Q: Sometimes, Otter receives binlog data but the data cannot be found in the database?
**A:**To make our MySQL compatible with replicas of other non-transactional engines, we added binlog at the server layer. Binlog can record all engine modification operations, so it can support replication function for all engines. The problem is a potential inconsistency between redo log and binlog but MySQL uses its internal XA mechanism to fix the issue.
**Step 1:**Not perform operations on InnoDB prepare, write/sync redo log and binlog.
Step 2: First, write/sync Binlog and then InnoDB commit (commit in memory).
Of course, group commit has been added since version 5.6. The development improves I/O performance to some degree, but it doesn’t change the execution order.
After write/sync Binlog is done, the binlog has been written, so MySQL considers that the transaction has been committed and persisted (now, the binlog is ready to be sent to subscribers). Even if a database crashes, the transaction can still be recovered correctly after MySQL reboot. However, before this step, any operation failure may cause transaction rollback.
InnoDB commit is centered on memory commit such as killing locks, read views related to multiversion concurrency control release. MySQL believes that no errors occur in this step — once an error really occurs, the database will crash — MySQL itself cannot handle the crash. This step does not have any logic that causes transaction rollback. In terms of program operations, only after this step is completed, the changes caused by the transaction can be shown through the API or queries at the client-side.
The reason why the problem may occur is that the binlog is sent first, and then db commit is done. We use query retries to fix this issue.
Q： When it comes to multi-table queries, sometimes, why some tables cannot get data?

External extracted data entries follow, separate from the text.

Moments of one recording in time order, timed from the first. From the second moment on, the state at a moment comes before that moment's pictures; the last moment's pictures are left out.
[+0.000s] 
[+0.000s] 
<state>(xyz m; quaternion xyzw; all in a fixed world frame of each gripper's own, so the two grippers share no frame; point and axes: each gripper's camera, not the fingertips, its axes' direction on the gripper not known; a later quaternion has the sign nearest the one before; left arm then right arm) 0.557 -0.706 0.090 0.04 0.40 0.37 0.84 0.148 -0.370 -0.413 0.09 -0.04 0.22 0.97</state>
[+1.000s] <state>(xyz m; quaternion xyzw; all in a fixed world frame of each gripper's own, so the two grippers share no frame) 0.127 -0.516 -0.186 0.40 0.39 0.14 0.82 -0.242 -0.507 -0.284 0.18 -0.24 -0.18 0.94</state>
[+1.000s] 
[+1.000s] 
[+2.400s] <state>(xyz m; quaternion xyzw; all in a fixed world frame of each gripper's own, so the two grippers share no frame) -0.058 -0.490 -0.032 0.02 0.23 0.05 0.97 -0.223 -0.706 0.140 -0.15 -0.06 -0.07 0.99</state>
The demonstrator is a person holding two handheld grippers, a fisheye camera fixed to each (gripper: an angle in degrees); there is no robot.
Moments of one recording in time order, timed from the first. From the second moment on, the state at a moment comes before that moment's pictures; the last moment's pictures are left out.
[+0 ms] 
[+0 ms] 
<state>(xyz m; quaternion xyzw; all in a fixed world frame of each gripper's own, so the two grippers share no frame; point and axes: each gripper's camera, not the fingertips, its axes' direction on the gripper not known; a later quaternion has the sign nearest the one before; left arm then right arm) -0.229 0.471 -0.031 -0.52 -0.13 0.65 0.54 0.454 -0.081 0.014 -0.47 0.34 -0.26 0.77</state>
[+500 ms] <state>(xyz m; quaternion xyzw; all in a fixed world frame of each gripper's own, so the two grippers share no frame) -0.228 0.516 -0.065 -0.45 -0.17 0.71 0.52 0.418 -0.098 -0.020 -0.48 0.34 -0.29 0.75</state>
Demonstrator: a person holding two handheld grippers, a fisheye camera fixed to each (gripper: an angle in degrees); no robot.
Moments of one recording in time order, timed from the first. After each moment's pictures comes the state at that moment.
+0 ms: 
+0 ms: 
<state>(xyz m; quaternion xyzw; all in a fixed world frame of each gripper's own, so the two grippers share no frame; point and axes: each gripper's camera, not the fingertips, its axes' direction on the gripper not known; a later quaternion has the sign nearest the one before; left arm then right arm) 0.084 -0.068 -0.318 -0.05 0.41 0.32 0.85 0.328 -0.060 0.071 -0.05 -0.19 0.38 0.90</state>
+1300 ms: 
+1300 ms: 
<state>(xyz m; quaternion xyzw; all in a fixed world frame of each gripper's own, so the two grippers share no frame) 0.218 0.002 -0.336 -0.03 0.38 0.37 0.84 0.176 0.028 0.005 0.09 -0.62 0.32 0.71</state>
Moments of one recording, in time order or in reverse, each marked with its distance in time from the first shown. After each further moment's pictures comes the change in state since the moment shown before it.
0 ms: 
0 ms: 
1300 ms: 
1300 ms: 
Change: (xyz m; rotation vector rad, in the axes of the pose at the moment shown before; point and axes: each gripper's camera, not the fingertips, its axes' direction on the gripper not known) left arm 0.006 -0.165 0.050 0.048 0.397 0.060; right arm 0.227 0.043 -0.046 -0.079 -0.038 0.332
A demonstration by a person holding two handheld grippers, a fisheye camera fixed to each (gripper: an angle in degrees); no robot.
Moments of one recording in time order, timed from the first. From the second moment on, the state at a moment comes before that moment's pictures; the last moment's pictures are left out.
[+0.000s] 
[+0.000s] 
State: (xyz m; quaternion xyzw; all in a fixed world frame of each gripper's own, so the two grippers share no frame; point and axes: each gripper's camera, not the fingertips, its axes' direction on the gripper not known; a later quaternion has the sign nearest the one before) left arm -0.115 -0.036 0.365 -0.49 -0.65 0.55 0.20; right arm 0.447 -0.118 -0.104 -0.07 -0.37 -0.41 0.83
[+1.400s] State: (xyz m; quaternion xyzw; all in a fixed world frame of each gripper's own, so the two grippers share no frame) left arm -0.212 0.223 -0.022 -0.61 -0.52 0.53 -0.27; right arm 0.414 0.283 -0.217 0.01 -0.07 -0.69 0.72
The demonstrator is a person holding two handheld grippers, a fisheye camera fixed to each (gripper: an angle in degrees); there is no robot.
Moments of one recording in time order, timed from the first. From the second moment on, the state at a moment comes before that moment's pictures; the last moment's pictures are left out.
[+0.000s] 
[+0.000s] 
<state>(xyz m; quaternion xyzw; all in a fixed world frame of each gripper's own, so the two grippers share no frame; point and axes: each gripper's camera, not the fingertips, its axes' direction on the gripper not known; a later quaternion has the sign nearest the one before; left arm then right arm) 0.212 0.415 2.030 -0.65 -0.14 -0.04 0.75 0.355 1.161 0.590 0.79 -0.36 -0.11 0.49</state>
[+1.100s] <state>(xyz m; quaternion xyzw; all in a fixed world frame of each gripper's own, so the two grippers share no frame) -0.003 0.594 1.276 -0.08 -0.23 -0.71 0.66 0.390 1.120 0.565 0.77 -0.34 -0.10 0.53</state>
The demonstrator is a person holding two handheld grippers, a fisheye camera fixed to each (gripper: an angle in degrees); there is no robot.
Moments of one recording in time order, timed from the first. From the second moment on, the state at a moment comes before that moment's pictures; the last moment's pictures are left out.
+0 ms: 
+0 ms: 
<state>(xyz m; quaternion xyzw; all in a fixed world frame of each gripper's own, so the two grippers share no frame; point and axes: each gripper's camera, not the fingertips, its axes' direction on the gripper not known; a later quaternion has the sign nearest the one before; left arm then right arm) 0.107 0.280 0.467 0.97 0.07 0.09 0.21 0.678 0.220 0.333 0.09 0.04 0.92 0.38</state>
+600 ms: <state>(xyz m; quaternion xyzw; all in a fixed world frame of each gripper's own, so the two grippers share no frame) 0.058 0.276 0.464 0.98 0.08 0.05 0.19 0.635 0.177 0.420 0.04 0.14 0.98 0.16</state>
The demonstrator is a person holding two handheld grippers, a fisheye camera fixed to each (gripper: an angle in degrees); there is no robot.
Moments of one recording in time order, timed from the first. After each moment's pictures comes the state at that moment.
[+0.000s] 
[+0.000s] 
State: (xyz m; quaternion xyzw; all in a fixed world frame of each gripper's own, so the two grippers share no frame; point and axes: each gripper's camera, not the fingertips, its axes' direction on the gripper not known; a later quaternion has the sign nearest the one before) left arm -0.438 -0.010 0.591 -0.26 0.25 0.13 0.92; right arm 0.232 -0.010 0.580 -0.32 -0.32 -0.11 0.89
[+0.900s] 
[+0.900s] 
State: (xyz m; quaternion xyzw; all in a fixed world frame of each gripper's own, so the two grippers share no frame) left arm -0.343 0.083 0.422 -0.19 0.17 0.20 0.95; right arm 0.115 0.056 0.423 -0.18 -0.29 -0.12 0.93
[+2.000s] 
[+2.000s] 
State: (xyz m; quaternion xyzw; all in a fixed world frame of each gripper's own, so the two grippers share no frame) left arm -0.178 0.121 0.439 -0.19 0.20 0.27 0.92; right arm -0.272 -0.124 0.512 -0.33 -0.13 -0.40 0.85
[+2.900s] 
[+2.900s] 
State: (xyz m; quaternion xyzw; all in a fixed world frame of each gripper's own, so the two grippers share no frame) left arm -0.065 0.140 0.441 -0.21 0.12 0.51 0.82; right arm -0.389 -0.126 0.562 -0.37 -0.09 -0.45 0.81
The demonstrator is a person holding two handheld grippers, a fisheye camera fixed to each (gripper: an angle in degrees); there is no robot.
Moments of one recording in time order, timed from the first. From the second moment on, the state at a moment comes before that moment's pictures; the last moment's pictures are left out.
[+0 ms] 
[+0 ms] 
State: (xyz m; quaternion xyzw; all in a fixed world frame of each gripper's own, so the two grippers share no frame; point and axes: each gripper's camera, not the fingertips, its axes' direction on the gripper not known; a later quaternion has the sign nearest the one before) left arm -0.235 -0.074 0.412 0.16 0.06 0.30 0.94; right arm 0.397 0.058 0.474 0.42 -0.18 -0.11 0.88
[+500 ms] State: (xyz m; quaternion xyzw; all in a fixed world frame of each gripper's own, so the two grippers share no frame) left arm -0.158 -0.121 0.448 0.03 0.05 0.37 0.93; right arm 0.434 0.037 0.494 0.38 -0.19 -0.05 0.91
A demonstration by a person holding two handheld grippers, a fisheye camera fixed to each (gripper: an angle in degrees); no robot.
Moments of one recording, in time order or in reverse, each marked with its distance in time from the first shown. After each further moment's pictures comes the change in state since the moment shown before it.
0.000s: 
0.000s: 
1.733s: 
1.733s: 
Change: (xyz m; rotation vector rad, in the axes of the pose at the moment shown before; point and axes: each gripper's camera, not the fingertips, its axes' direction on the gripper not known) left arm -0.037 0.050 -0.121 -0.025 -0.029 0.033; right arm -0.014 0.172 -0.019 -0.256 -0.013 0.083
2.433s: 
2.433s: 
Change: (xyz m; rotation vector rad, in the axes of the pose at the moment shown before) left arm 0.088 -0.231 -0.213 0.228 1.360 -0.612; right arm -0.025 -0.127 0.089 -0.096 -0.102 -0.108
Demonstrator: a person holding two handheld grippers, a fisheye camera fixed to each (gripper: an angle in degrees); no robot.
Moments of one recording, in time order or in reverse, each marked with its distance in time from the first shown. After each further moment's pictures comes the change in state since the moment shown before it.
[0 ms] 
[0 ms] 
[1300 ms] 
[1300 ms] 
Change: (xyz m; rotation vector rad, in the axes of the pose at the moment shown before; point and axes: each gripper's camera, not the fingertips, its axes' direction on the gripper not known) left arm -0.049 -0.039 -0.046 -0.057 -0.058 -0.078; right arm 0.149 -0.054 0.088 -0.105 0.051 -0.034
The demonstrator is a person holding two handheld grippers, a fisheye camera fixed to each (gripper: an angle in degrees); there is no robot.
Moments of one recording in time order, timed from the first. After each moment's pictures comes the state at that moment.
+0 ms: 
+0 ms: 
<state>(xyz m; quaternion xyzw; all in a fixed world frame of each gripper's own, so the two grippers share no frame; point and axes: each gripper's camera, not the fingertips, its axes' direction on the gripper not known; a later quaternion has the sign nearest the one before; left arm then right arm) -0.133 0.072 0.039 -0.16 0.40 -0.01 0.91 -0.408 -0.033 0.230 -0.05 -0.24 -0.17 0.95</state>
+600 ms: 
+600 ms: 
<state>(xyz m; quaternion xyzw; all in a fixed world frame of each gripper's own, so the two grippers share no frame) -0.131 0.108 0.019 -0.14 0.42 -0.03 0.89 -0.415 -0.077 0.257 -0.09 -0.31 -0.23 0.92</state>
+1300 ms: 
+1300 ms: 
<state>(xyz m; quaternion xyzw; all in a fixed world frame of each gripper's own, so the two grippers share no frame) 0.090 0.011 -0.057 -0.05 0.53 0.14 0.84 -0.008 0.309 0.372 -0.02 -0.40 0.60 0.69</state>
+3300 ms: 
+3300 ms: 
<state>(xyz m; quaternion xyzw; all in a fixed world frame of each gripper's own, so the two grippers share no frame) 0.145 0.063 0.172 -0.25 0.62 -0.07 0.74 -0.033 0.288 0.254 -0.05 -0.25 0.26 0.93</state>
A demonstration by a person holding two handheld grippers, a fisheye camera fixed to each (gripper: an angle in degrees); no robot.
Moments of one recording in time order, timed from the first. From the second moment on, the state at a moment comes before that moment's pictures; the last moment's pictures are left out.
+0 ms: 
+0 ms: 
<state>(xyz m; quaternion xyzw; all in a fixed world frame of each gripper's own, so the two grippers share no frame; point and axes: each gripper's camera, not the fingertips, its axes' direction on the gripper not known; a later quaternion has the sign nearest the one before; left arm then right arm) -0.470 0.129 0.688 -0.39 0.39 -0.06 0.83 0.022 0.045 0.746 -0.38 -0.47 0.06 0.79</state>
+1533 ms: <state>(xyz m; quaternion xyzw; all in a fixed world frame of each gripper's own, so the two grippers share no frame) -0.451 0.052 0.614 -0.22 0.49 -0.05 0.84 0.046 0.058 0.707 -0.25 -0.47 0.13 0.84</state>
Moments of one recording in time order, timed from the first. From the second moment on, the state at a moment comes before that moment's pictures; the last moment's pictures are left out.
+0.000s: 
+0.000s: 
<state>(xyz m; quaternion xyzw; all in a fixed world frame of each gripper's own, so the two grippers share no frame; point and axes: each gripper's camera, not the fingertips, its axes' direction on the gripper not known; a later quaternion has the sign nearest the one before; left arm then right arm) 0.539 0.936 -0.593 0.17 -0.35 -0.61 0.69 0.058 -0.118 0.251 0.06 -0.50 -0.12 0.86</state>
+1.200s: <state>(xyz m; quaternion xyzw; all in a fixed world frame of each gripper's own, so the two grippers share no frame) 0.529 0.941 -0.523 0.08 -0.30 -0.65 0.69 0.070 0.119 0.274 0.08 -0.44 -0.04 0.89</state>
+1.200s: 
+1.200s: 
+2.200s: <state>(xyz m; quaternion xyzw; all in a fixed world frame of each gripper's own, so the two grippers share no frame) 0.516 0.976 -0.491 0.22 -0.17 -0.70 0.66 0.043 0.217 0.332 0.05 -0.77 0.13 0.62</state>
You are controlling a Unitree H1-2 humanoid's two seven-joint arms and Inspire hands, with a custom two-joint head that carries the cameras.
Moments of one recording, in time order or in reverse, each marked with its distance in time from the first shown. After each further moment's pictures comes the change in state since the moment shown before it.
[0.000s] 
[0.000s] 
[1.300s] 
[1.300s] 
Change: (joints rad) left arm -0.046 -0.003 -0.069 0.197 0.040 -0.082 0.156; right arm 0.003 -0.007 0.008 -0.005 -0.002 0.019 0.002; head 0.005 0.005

**A:**The master/slave routing strategy of Sharding-JDBC is shown below:
Master databases are chosen in the following scenarios:
- SQL statements that include lock such as select for update ( of Version 4.0.0.RC3);
- Not SELECT statements;
- Threads that have already gone to master databases;
- Codes specify the requests for master databases.
Algorithms used to choose from multiple slave databases:
- Polling Strategy
- Load Balancer Strategy
The default is the polling strategy. However, one query may go to different slave databases, or it may go to the master library and slave databases, which occurs when there is time inconsistency between master-slave database latency or multi-slave latency.
Q: How can we remove network traffic? A:
- http: use nginx to remove upstream;
- dubbo: leverage its qos module to execute offline/online command;
- xxljob: manually enter execution IP of the executor to specify instances;
- MQ: use the API provided by Alibaba Cloud to enable or disable consumer bean.